Agreed – there is nothing in the US or global economy which warrants the sort of stock price run-up we’ve seen since March. Even if one wishes to keep faith with Obama and Keynesian economics, the best one could expect is that stock prices would not have fallen further than they did in March and, perhaps, have a 10% or so upswing. Right now, the S&P 500 is 64% above its March low – and there’s nothing to back it up.
From what I’ve been able to piece together, it seems that Treasury and Federal Reserve – by varied means – pumped money in to stocks in order to inflate the price. My theory as to why they did this revolves around the fact that the major banks are actually insolvent and pushing their stock price higher was the only means available to hide this fact – the rise in stocks allowed the banks to pretend they had profits, you see? What has happened now, however, is that the boom in stocks has taken on a bit of a life of its own – the suckers are really pouring in to this, the largest sucker rally since the Depression.
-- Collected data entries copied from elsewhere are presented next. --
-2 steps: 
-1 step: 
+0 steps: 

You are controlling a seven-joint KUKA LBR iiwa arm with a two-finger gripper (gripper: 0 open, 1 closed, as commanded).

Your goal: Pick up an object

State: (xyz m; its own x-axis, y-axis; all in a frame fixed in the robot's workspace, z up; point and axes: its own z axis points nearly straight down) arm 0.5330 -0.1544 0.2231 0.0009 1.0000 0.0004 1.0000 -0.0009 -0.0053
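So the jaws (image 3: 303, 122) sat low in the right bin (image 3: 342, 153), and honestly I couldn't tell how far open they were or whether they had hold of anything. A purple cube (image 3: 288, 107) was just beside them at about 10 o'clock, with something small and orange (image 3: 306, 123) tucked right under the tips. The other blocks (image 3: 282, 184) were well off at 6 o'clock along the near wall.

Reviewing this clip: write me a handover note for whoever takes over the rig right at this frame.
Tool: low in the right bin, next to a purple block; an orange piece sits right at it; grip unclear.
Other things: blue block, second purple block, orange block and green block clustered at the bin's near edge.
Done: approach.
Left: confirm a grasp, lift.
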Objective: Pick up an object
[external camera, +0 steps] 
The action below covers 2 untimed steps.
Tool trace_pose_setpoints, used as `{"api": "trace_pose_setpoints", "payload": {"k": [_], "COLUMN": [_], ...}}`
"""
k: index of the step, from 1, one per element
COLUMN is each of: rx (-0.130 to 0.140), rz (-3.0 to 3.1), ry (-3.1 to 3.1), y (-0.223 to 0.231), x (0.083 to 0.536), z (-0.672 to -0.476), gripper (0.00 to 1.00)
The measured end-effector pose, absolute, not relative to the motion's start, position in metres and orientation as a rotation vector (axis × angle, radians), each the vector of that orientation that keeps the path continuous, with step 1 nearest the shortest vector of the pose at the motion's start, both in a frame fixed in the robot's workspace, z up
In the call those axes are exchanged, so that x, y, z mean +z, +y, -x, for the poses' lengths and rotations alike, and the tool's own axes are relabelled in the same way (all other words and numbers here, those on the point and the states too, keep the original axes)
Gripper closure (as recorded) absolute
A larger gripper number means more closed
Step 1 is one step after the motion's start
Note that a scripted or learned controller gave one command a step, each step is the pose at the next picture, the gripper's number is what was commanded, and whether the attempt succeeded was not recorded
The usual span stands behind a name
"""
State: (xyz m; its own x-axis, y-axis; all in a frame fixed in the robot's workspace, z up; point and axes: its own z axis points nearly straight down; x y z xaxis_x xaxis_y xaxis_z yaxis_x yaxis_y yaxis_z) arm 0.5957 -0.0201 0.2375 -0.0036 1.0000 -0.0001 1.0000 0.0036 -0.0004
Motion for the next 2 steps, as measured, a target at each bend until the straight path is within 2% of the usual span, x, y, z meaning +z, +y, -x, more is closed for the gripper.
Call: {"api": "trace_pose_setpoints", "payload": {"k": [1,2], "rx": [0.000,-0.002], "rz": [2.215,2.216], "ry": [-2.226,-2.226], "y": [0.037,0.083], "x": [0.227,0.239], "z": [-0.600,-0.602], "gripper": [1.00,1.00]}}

When will it all come crashing down? I’m sticking with March – not because I’m some sort of primo number cruncher, but because I just can’t see anyone keeping the ball floating up there longer than that, especially as I expect 4th quarter 2009 and 1st quarter 2010 economic numbers to be flat or down. Of course, it could go on longer – and, in fact, it is within the realm of possibility that the stock market will fly much, much higher – perhaps even in to record territory – before it comes down. All that depends on how much money fools are willing to put in to the market. But I don’t think we’ll see that, because the fools are really out in force in China and I expect that bubble popping to be the trigger for our stock slide…though it could be vice versa.
Its all smoke and mirrors, good people – we’re in a depression and its going to be a long, hard and slow climb out of it…and the longer we keep up with stimulus, bail outs and funny money, the worse it will get and the longer we’ll have to go before we’re free of it. Harsh as it would have been, it would have been better in September of last year if we had just let things completely collapse – we’d already be on the path to recovery, by now. But, as it is, we’re just putting off the day of reckoning.